Empurrando a cadeira para trás com a força dos pés, abriu a janela e poisou os joelhos no chão para se deitar na tijoleira que lhe fazia lembrar a frescura da relva em Albarraque.  Estava indecisa entre chorar ou rir, imaginando a figura que estava a fazer e o espanto de João universitário se a visse naquele momento. 

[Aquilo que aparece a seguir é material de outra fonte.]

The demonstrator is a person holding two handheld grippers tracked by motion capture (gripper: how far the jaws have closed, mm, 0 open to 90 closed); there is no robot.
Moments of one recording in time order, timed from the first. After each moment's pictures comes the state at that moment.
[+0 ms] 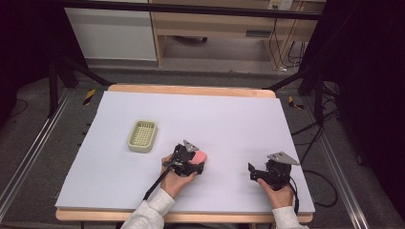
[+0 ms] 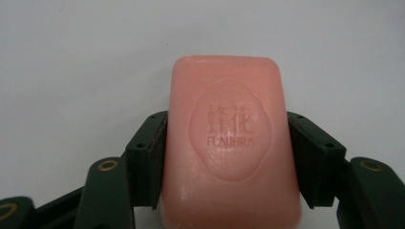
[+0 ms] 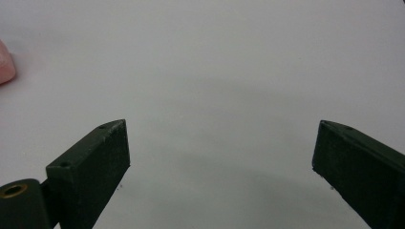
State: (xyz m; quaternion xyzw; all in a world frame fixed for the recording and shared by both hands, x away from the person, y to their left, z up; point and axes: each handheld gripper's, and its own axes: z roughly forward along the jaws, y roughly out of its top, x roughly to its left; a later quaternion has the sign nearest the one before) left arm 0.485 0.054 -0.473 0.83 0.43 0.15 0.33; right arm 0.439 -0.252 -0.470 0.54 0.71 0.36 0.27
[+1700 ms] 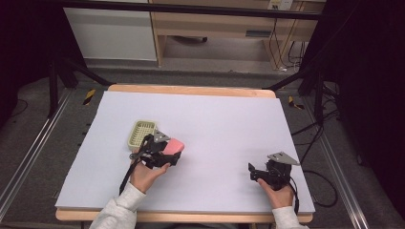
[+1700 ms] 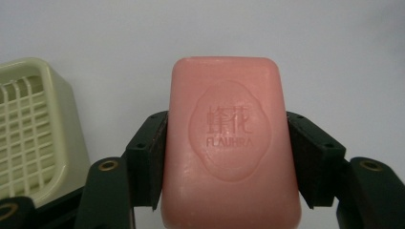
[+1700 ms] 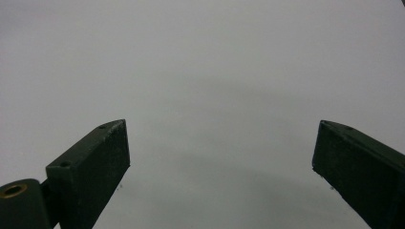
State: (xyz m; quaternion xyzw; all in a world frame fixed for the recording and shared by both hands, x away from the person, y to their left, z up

Não quis saber. Tirou os sapatos, desapertou o vestido e estendeu-se assim mesmo, semi nua, enquanto fumava o seu cigarro e se deliciava com o ar fresco que entrava pela janela.   Precisava do seu irmão mais novo, de lhe confessar mil segredos e de ouvir as suas respostas comoventes. Tinha umas saudades loucas dele, das conversas únicas entre os dois, onde se podiam expôr sem qualquer inconveniente. Não havia mais ninguém no mundo como ele, uma parte inerente de si mesma que tinha sentido na infância o mesmo tipo de défice de afecto por parte dos pais. Quando deu por si estava a soluçar pelas saudades e todas aquelas razões que só o irmão mais novo poderia  compreender.